- WHAT THE TASK REQUIRES:
Return every line of the records that includes the string "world".

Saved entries
>>>>

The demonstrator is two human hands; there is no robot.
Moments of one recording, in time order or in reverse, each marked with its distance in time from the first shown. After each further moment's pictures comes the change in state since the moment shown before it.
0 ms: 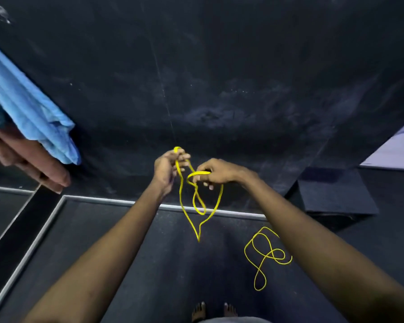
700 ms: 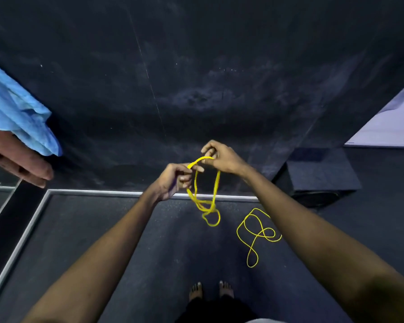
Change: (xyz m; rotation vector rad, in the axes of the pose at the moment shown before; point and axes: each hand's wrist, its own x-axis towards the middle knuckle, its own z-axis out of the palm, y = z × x) left_hand -0.025 -0.053 0.002 0.182 -0.521 -0.312; right_hand -0.006 0.055 0.024 0.240 0.431 0.076
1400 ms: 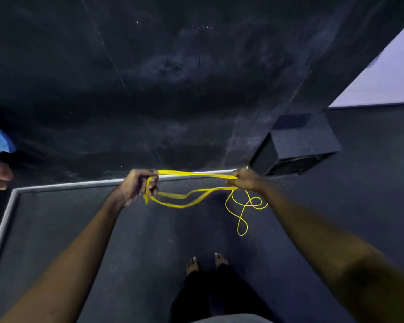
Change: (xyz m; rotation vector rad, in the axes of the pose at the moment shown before) left_hand -0.004 -0.051 -0.073 0.005 0.093 -0.166; right_hand -0.075 0.168 0.012 -0.343 -0.224 0.552
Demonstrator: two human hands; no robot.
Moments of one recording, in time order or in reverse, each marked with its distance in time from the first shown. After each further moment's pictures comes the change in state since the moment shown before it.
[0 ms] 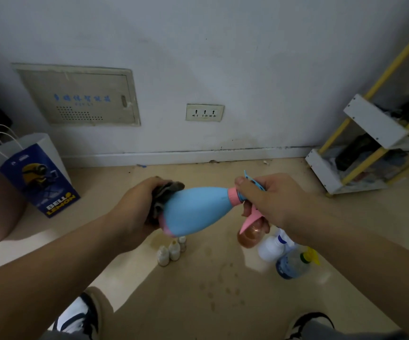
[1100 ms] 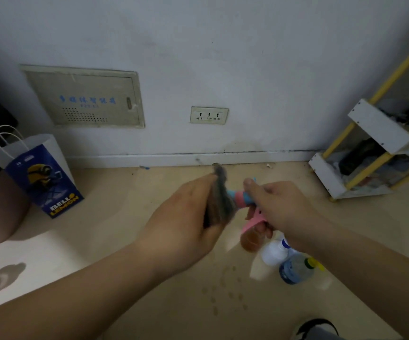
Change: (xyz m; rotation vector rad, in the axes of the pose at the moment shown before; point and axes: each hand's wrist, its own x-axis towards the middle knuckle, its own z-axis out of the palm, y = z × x) left_hand -0.040 -0.012 0.030 1.085 -0.081 1.008; right_hand 0.005 0.002 0.012 0.076 0.094 0.123
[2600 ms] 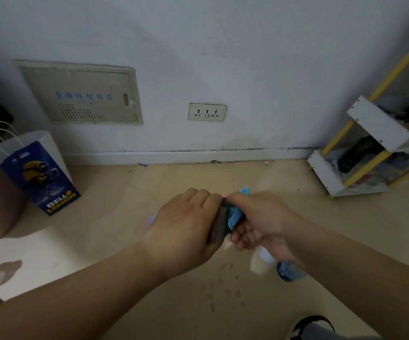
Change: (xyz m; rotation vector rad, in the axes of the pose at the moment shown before) left_hand 0.001 -0.020 0.026 0.352 -0.011 0.274; right_hand -0.015 -0.006 0.019 0.252 -0.255 0.237
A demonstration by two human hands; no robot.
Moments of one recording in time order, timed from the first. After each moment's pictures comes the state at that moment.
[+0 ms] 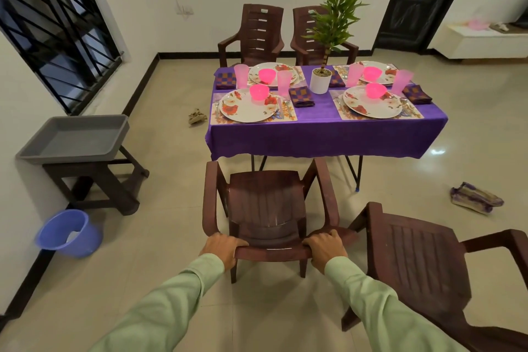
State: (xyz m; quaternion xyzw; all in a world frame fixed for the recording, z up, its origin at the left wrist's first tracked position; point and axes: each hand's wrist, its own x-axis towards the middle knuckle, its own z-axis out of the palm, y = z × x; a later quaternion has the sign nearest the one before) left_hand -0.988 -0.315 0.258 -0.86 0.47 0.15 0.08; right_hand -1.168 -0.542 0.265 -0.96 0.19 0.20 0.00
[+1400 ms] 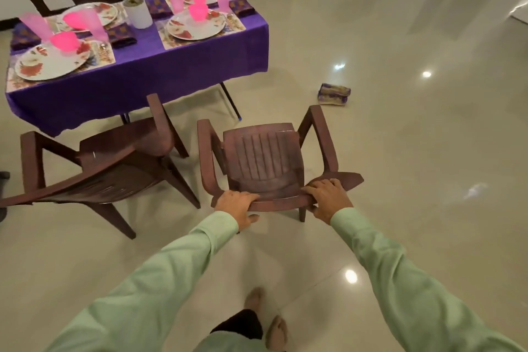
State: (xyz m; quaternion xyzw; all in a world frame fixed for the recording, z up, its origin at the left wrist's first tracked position) left_hand -1.508 -0.605 0.277 -0.75 0.63 0.19 0.06; right_hand -1.732 -0.747 0.271 -0.92 0.35 0.14 0.07
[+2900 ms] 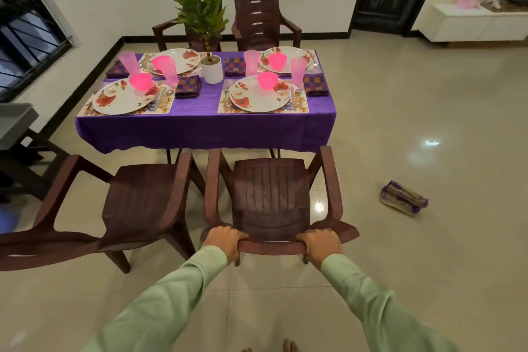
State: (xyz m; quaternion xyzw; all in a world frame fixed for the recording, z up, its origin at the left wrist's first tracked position) left_hand -1.346 -0.876 0.266 -0.88 0.43 0.19 0.08; right_hand -1.511 -1.090 0.260 -0.98 0.15 0.14 0.04
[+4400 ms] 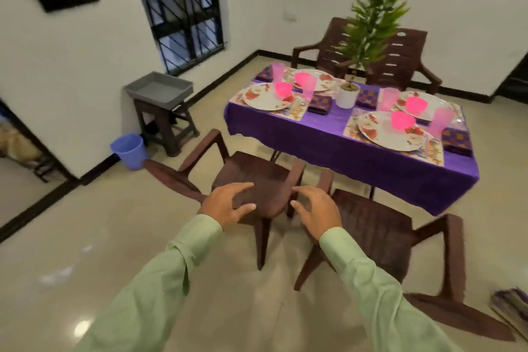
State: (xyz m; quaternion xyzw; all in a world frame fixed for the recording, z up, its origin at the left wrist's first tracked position) left_hand -1.295 -0.585 0.386 -0.94 0.17 0.04 -0.30; right_hand -1.331 -0.839 0.362 -0.95 0.00 -0.07 0.29
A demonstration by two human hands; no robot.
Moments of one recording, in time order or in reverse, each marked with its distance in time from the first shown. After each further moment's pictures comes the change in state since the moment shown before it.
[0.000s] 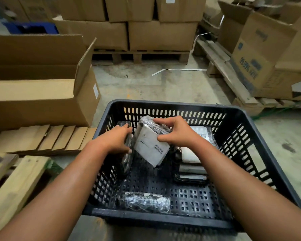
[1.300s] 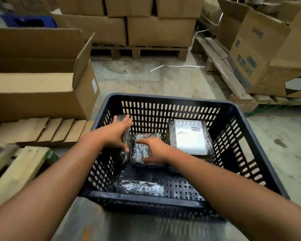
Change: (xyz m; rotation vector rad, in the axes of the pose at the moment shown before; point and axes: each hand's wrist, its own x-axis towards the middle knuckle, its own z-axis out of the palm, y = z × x) left_hand -0.009 0.004 0.002 0.064 -0.111 -0.016; right_hand -0.020 0.018 0.078 -0.541 -0.375 -0.032
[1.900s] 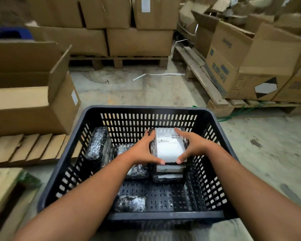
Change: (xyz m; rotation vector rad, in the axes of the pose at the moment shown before) left_hand 0.068 0.121 0.065 -0.611 0.030 0.201; right_hand -0.102 0.131 -0.098 0.361 0.065 0.451
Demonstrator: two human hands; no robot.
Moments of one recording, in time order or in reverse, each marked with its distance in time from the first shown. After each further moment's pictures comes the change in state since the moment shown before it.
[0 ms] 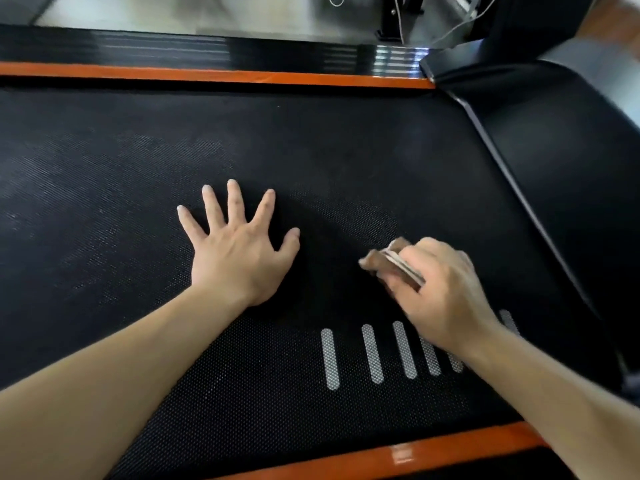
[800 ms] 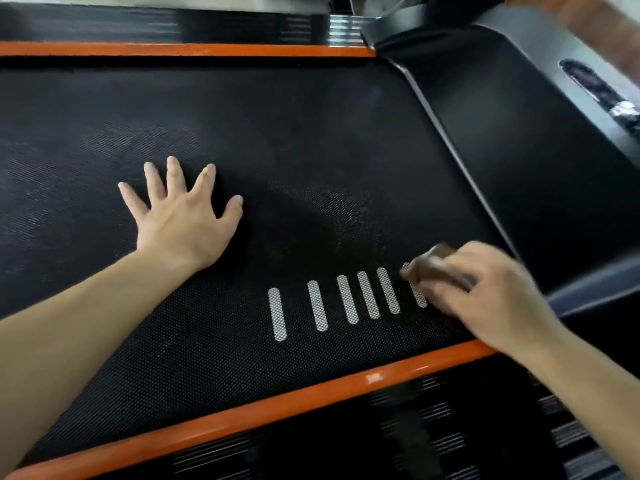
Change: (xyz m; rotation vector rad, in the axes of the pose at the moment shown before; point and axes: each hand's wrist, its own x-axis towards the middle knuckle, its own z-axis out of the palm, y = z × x) left_hand -0.005 0.011 -0.009 -0.015 -0.020 -0.054; right_hand -0.093 0.073 -0.061 0.039 -0.006 0.170
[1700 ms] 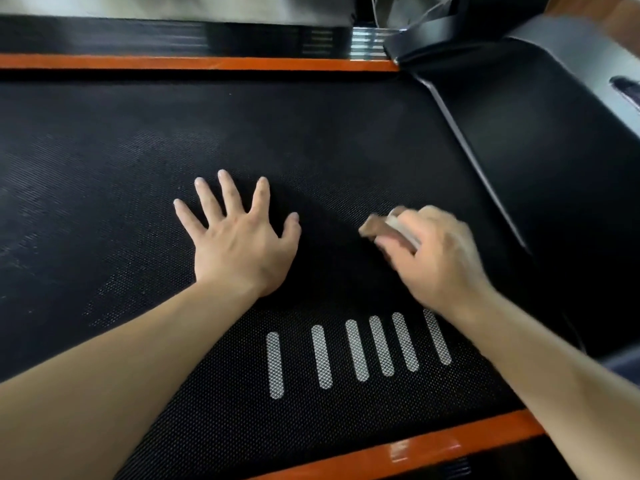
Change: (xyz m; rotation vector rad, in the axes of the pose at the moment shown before) left_hand 0.010 0.063 0.020 -0.004 0.032 0.003; right_hand 0.108 -0.027 0.056 -0.068 0.111 -0.120
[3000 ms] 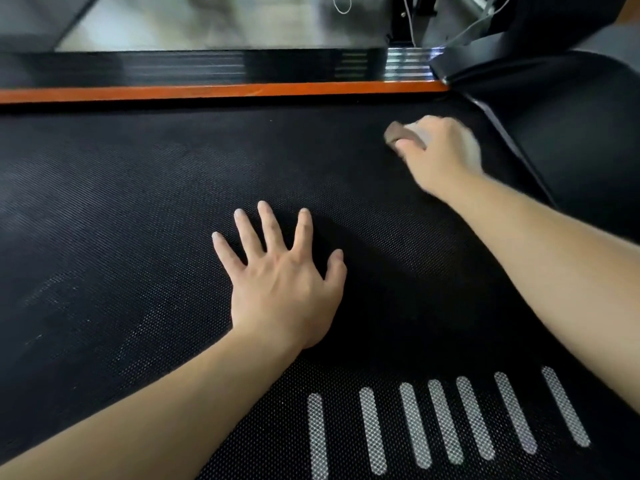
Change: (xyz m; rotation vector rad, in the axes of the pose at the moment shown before) left_hand 0.002 0.000 0.001 -0.013 -0.001 0.024; right_hand 0.203 0.011 0.038 0.005 0.074 0.114
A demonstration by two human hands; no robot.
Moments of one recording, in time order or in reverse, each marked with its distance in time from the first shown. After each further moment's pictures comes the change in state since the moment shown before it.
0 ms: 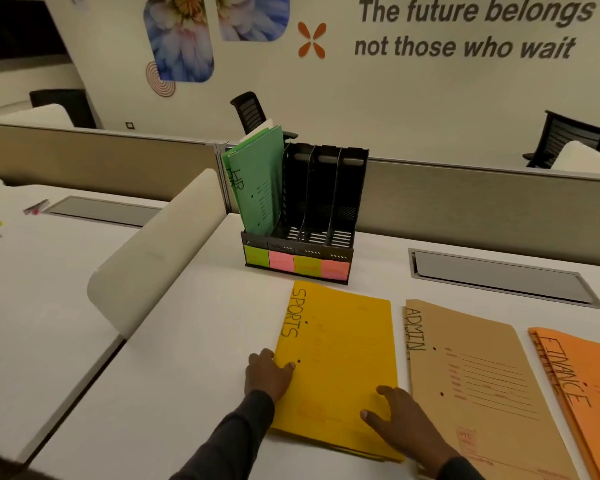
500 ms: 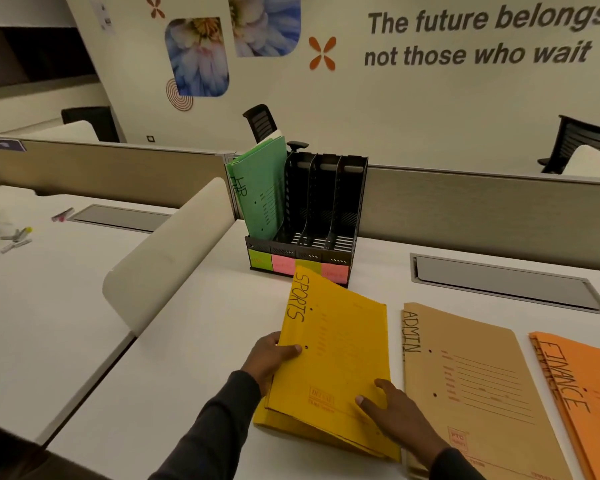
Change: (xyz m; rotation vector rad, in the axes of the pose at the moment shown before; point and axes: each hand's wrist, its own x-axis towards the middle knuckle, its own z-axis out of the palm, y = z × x) left_hand -0.045 0.044 -0.038 -0.696 -0.341 0.018; right_hand -0.012 -0.001 -0.015 0.250 -0.009 -0.011
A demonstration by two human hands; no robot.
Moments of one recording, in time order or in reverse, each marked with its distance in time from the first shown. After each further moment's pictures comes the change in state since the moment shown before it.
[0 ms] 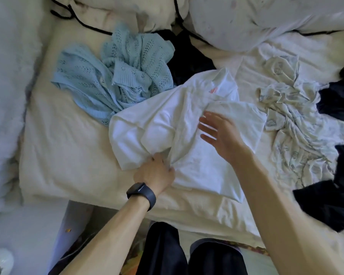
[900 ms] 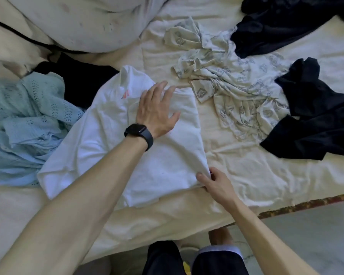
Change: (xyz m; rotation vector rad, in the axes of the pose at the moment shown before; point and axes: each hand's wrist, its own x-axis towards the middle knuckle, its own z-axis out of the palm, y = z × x) left_hand 0.095 0.227 0.009 0.478 0.351 0.942; right_hand -0.063 0.185 -0.152 -0.273 0.323 0.070
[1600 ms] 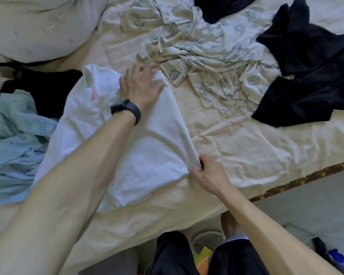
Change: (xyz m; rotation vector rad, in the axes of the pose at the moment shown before) left_hand 0.058 0.029 0.026 -0.002 -0.055 -0.102; right_hand 0.009 0.024 0.000 -0.123 -0.015 -0.086
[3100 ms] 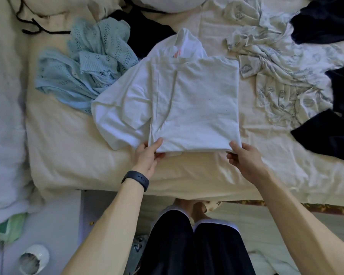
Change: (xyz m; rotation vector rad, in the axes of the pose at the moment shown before) left_hand -0.316 -0.062 0.025 -1.752 0.200 -1.186; right_hand -0.025 -0.022 -0.017 0.467 -0.068 0.088
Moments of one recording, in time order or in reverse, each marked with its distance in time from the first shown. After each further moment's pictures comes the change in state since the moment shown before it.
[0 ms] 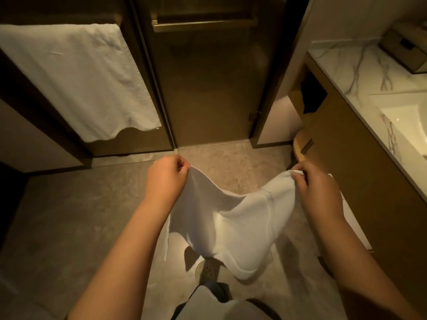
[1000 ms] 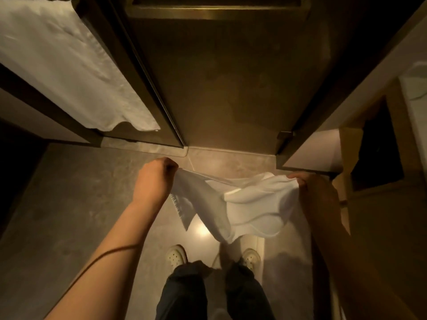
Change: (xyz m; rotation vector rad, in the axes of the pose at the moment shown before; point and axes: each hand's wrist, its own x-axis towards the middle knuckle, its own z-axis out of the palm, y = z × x) left_hand 0.302 0.073 0.159 0.114 -0.004 -0.309; right_hand 0.405 0.106 0.126 0.143 -0.417 -0.060
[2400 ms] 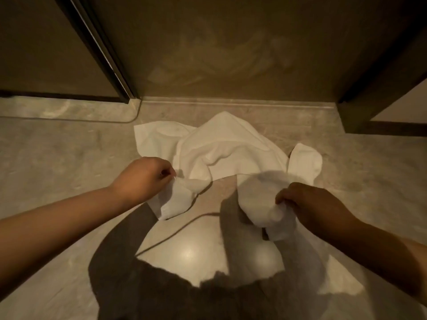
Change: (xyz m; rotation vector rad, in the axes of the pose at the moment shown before) left_hand 0.287 -0.380 0.623 0.164 -0.270 0.467; right_hand 0.219 0.384 0.599 -0.452 -0.315 -0.389
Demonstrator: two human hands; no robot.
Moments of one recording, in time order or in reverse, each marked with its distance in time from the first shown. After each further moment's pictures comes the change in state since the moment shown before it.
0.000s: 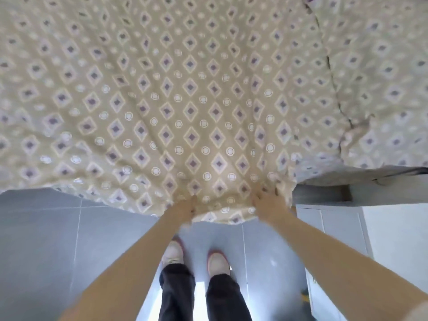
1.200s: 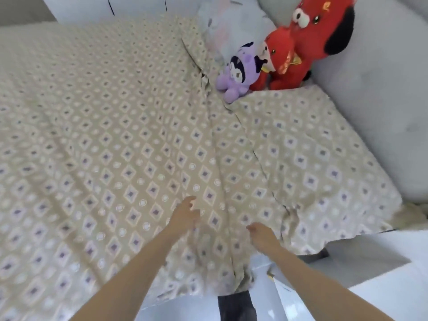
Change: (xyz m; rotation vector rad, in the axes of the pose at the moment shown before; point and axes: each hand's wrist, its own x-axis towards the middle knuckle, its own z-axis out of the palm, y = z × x) left_hand 0.050 0.266 -0.270 -0.571 0.237 0.118; right_hand 0.058 0.202 -0.144 1.103 0.054 0.218
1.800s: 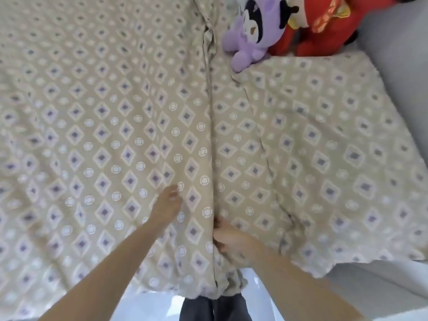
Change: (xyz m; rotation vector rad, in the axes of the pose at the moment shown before) left_hand 0.093 -0.003 0.029 -0.222 0.168 -0.245; right_hand 0.095 -0.043 0.017 0.455 -0.566 0.146
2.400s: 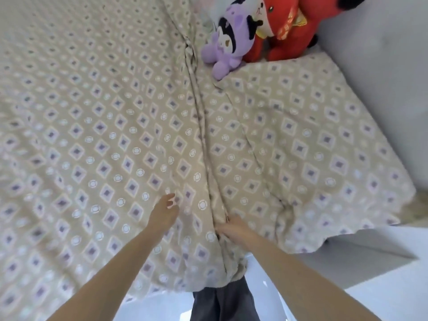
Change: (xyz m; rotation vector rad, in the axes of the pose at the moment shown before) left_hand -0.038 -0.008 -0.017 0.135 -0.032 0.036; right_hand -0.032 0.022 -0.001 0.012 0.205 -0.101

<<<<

- RESULT:
State: (xyz m; quaternion xyzw; all in a world frame fixed for the recording, z up, its origin at the left wrist's first tracked position; point and axes: each hand's wrist, its own x-axis towards the middle knuckle, its own z-axis out of the palm, y = z × x; a later quaternion has the sign nearest the one before) left_hand -0.988 -0.315 0.258 -0.86 0.47 0.15 0.08; right_hand -1.168 -0.542 0.265 -0.96 0.19 0.20 0.00
State: (xyz m; quaternion xyzw; all in a world frame fixed for the recording, z up, its origin at the left wrist's first tracked position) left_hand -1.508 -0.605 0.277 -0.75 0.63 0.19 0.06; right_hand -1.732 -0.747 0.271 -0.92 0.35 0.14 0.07
State: (xyz m; quaternion xyzw; all in a world frame fixed for the recording, z up, its origin at the left wrist's first tracked position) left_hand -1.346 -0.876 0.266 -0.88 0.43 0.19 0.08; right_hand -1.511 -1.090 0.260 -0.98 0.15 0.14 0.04
State: (xyz m; quaternion xyzw; all in a world frame fixed for the recording, z up, its origin at the left wrist's first tracked position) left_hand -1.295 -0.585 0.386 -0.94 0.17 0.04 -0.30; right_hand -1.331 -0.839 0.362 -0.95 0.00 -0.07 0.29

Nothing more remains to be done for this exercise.